You may remember great jubilation in Weather Eye a year or so ago when the 44th IMO Prize was awarded to Jim Dooge. The IMO Prize is meteorology's highest international honour, established by the World Meteorological Organisation in 1955 to commemorate that group's predecessor, the International Meteorological Organisation. Prof Dooge, a long-time member of Seanad Eireann and sometime Irish foreign minister, received the award for his outstanding contribution over the years to hydrology, the science of water - which is, of course, his primary profession. Now the 45th IMO Prize has been presented, and again its recipient is no stranger to this column. Prof Edward Lorenz, an American born in Hartford, Connecticut, and professor emeritus of meteorology at the Massachusetts Institute of Technology, is an atmospheric scientist of world repute, but he became famous to a much wider constituency in the early 1970s when he articulated "chaos theory".
Lorenz's thesis, as applied to meteorology, was that beyond a certain interval of time, the behaviour of the atmosphere becomes inherently unpredictable. No matter how well our computer models reflect its actual behaviour, the initial state of the atmosphere can never be defined accurately enough for them to work effectively for, say, a three-week forecast period. Even the tiniest incidental eddies in the wind-flow may amplify spontaneously over time and in due course achieve proportions sufficient to have a catalytic effect on major weather systems. The atmosphere behaves chaotically.

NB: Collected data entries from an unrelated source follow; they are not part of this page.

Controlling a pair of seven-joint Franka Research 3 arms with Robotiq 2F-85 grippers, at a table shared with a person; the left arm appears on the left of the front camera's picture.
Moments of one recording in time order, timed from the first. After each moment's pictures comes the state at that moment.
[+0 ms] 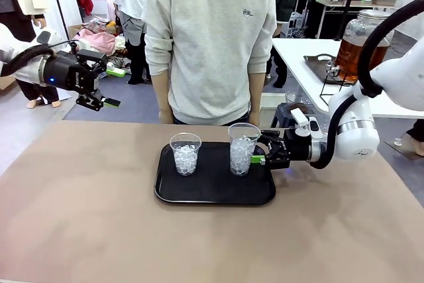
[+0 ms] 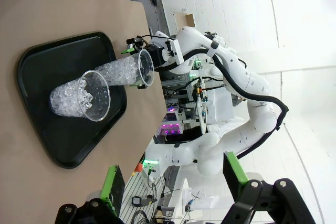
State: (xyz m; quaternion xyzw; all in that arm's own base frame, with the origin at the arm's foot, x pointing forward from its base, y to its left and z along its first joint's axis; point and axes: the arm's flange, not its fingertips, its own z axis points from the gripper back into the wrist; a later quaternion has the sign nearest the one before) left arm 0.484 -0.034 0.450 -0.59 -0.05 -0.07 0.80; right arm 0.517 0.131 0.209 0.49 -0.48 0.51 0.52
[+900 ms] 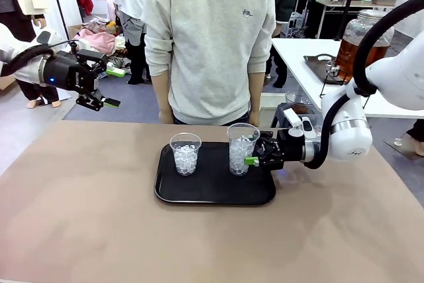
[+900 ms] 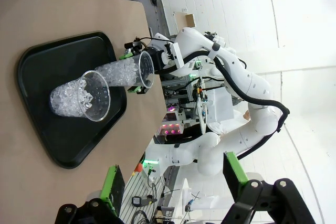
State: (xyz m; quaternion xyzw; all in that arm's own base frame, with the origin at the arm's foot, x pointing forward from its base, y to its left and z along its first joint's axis) left arm 0.484 -0.034 0.450 -0.59 -0.05 -0.07 0.80; right arm 0.510 0.152 0.212 0.50 -0.47 0.52 0.51
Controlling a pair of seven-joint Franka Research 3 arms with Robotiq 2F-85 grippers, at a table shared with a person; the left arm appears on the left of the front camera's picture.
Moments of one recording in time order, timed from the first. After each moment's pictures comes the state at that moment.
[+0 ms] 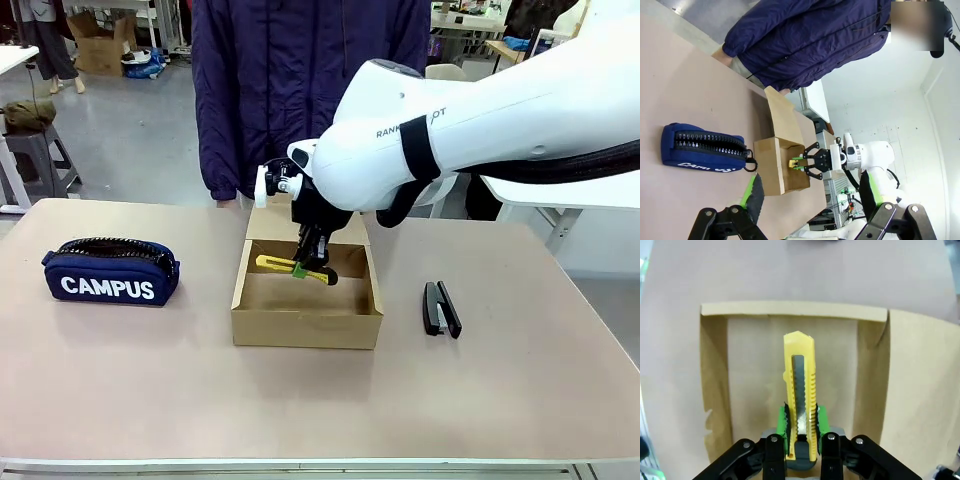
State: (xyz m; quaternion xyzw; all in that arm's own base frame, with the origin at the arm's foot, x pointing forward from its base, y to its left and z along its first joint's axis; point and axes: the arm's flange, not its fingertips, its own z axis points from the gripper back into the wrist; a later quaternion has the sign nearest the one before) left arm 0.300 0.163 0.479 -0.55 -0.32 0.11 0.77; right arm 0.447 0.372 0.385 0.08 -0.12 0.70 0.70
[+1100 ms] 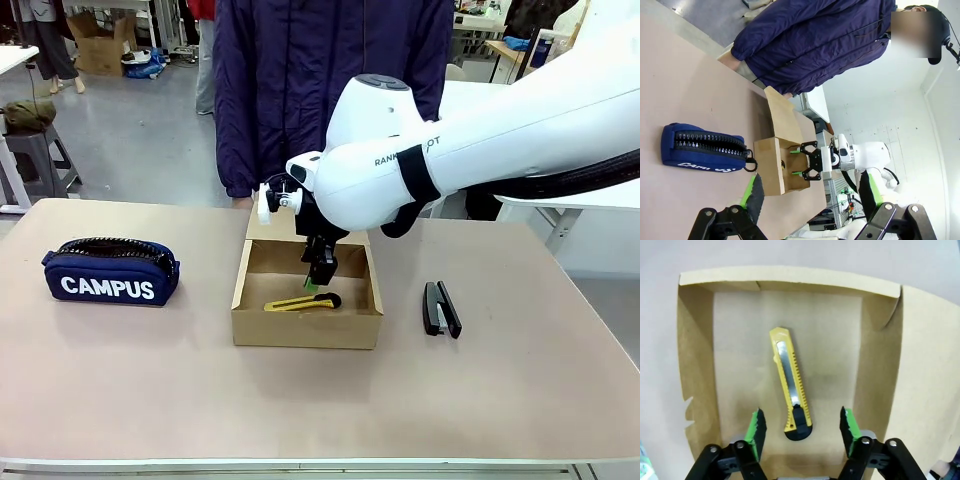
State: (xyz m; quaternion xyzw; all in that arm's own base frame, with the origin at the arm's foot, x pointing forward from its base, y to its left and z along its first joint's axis) left arm 0.300 0.163 0.479 -0.55 -0.32 0.11 0.77; right arm 0.449 0.372 0.367 0.04 -0.10 0.71 0.69
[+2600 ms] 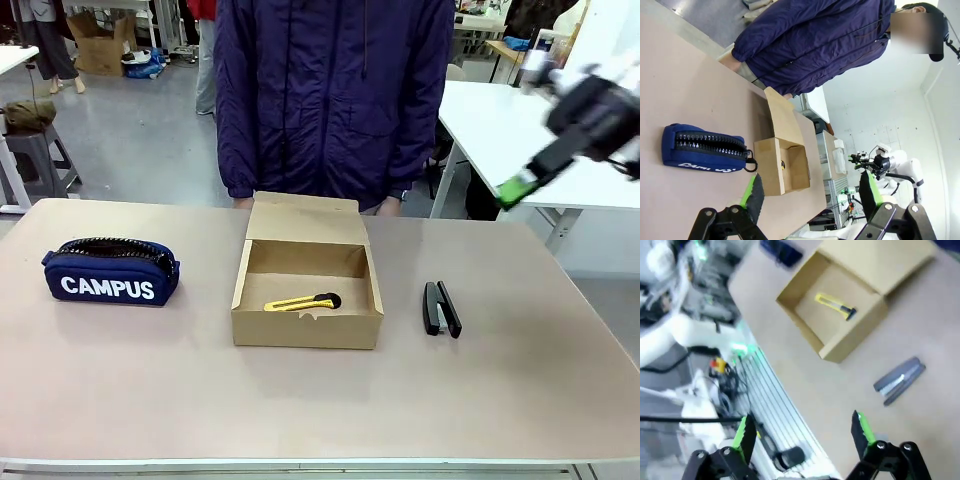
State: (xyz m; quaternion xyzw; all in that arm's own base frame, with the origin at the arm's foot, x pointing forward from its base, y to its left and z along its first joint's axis) left arm 0.300 0.164 0.480 -0.55 -0.32 0.11 0.77; right arm 0.386 0.017 0.529 0.39 -0.09 0.30 0.86
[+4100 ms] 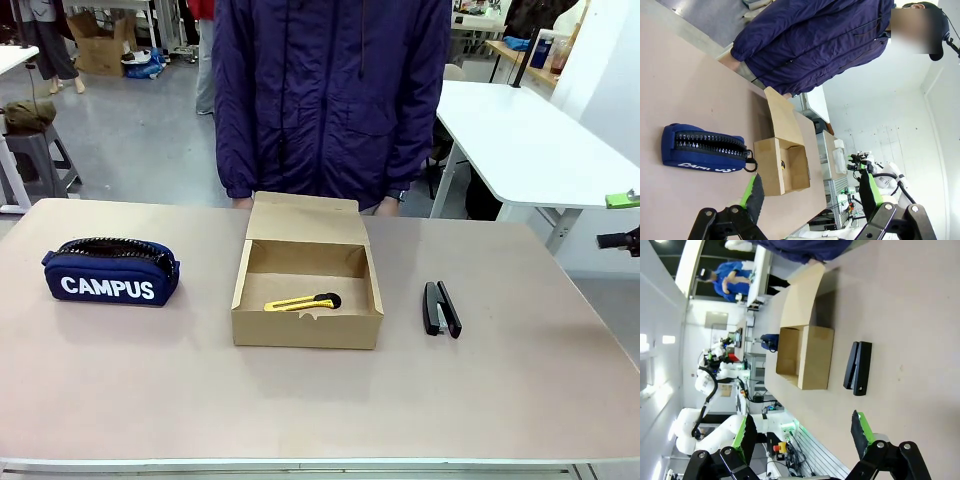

Chaos theory made it possible to estimate the inherent predictability, or otherwise, of the weather and climate at any given time, and led to significant improvements in the accuracy of the computer models used for weather forecasting. But chaos had applications far beyond the boundaries of meteorology. Lorenz's book, The Essence of Chaos, defined the concept in a way that nonspecialists found relatively easy to understand, and it spawned a whole new glossary of jargon, from "phase spaces" with "sources", "sinks" and "saddles", to "strange attractors", "bifurcations", "tangles" and "period-doubling cascades".
It opened up, in fact, an entirely new field of scientific enquiry, having a profound effect on the thinking of scientists in other disciplines, political decision-makers and the public.
And he coined a phrase. In a lecture in the early 1970s, describing the phenomenon of chaos, Lorenz remarked: "A very small perturbation, in due time, can make things develop quite differently from the way they would have happened if the small disturbance had not been there." Then in a rhetorical question, he went on suggest an image that has become a universal cliche: "Could the flap of a butterfly's wings over Brazil spawn the next tornado up in Texas?"